Splitting direct mapping is still unfortunate, but well.
>
> Changes in v3:
> No change since v2.
>
> arch/x86/coco/tdx/tdx.c | 69 ++++++++++++++++++++++++++---------------
> 1 file changed, 44 insertions(+), 25 deletions(-)
I don't hate what you did here. But I think the code below is a bit
cleaner.
Any opinions?
static bool tdx_enc_status_changed_phys(phys_addr_t start, phys_addr_t end,
bool enc)
{
if (!tdx_map_gpa(start, end, enc))
return false;
/* private->shared conversion requires only MapGPA call */
if (!enc)
return true;
return try_accept_page(start, end);
}
/*
* Inform the VMM of the guest's intent for this physical page: shared with
* the VMM or private to the guest. The VMM is expected to change its mapping
* of the page in response.
*/
static bool tdx_enc_status_changed(unsigned long start, int numpages, bool enc)
{
unsigned long end = start + numpages * PAGE_SIZE;
if (offset_in_page(start) != 0)
return false;
if (!is_vmalloc_addr((void *)start))
return tdx_enc_status_changed_phys(__pa(start), __pa(end), enc);
while (start < end) {
phys_addr_t start_pa = slow_virt_to_phys((void *)start);
phys_addr_t end_pa = start_pa + PAGE_SIZE;
if (!tdx_enc_status_changed_phys(start_pa, end_pa, enc))
return false;
start += PAGE_SIZE;
}
return true;
}
--
Kiryl Shutsemau / Kirill A. Shutemov
> From: Kirill A. Shutemov <[email protected]>
> Sent: Friday, February 17, 2023 5:20 AM
> To: Dexuan Cui <[email protected]>
> > ...
Hi Krill, sorry for my late reply!
> > Hi, Dave, I checked the huge vmalloc mapping code, but still don't know
> > how to get the underlying huge page info (if huge page is in use) and
> > try to use PG_LEVEL_2M/1G in try_accept_page() for vmalloc: I checked
> > is_vm_area_hugepages() and __vfree() -> __vunmap(), and I think the
> > underlying page allocation info is internal to the mm code, and there
> > is no mm API to for me get the info in tdx_enc_status_changed().
>
> I also don't obvious way to retrieve this info after vmalloc() is
> complete. split_page() makes all pages independent.
>
> I think you can try to do this manually: allocate a vmalloc region,
> allocate pages manually, and put into the region. This way you always know
> page sizes and can optimize conversion to shared memory.
>
> But it is tedious and I'm not sure if it worth the gain.

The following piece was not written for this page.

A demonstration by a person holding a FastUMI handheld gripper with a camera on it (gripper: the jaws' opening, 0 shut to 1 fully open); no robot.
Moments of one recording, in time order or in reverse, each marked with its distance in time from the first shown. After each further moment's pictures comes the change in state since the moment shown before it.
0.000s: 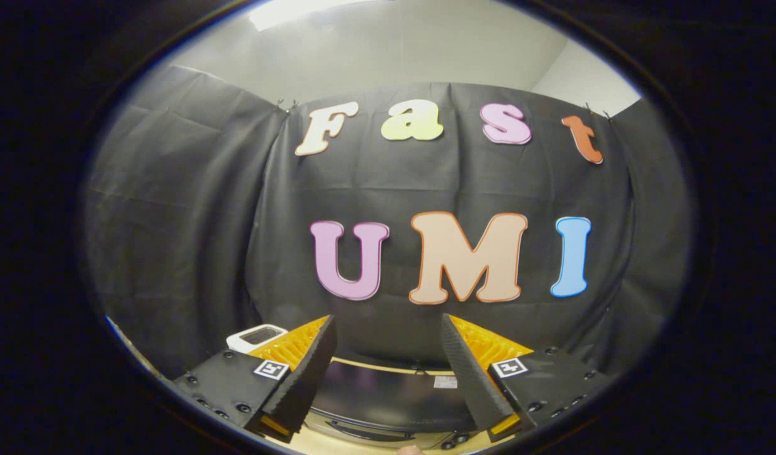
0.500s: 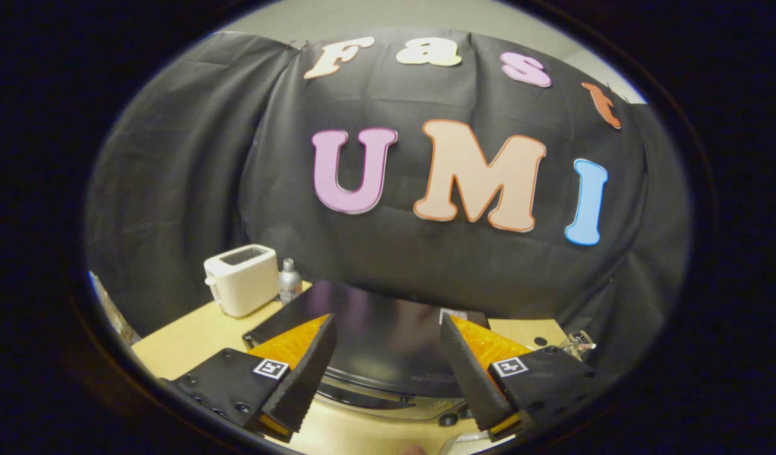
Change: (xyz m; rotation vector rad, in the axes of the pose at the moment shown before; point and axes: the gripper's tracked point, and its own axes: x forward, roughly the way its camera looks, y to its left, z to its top) arm 0.015 -0.008 -0.164 -0.109 0.291 0.000
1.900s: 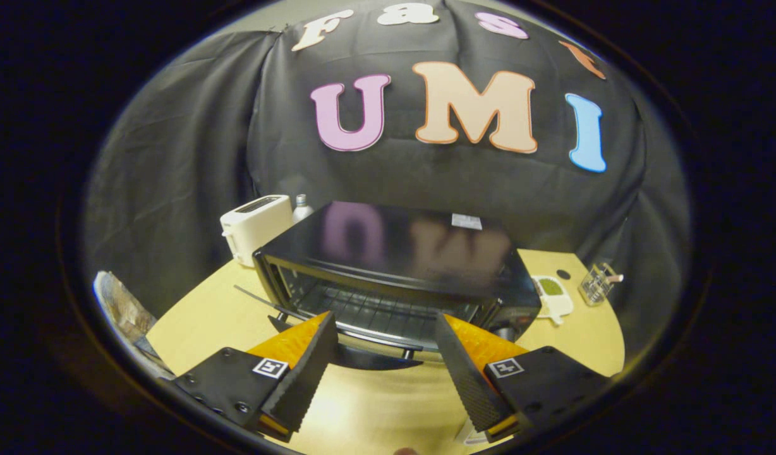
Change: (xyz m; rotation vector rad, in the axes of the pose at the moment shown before) arm -0.058 0.014 -0.115 0.150 0.221 0.098
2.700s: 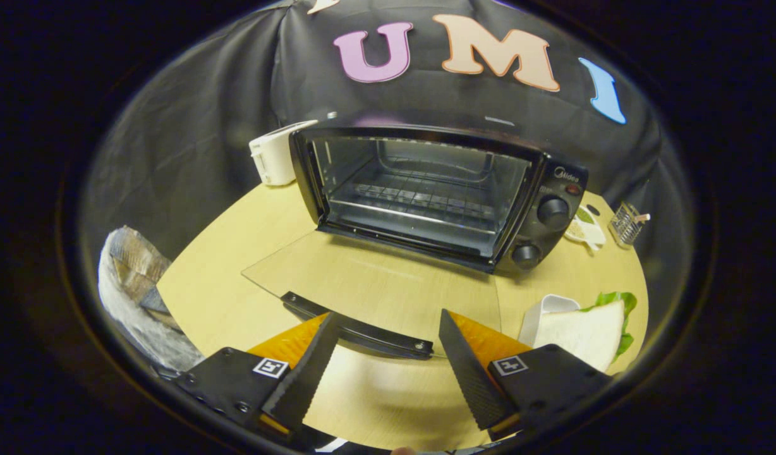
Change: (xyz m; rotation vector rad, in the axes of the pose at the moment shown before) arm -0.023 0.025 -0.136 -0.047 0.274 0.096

Thanks, I'll do some research on this idea.
> > Hi, Kirill, the load_unaligned_zeropad() issue is not addressed in
> > this patch. The issue looks like a generic issue that also happens to
> > AMD SNP vTOM mode and C-bit mode. Will need to figure out how to
> > address the issue. If we decide to adjust direct mapping to have the
> > shared bit set, it lools like we need to do the below for each
> > 'start_va' vmalloc page:
> > pa = slow_virt_to_phys(start_va);
> > set_memory_decrypted(phys_to_virt(pa), 1); -- this line calls
> > tdx_enc_status_changed() the second time for the same age, which is not
> > great. It looks like we need to find a way to reuse the cpa_flush()
> > related code in __set_memory_enc_pgtable() and make sure we call
> > tdx_enc_status_changed() only once for the same page from vmalloc()?
>
> Actually, current code will change direct mapping for you. I just
> double-checked: the alias processing in __change_page_attr_set_clr() will
> change direct mapping if you call it on vmalloc()ed memory.
>
> Splitting direct mapping is still unfortunate, but well.
>
> >
> > Changes in v3:
> > No change since v2.
> >
> > arch/x86/coco/tdx/tdx.c | 69 ++++++++++++++++++++++++++---------------
> > 1 file changed, 44 insertions(+), 25 deletions(-)
>
> I don't hate what you did here. But I think the code below is a bit
> cleaner.
>
> Any opinions?
Thanks! Your version looks much better. I'll use it in in v4.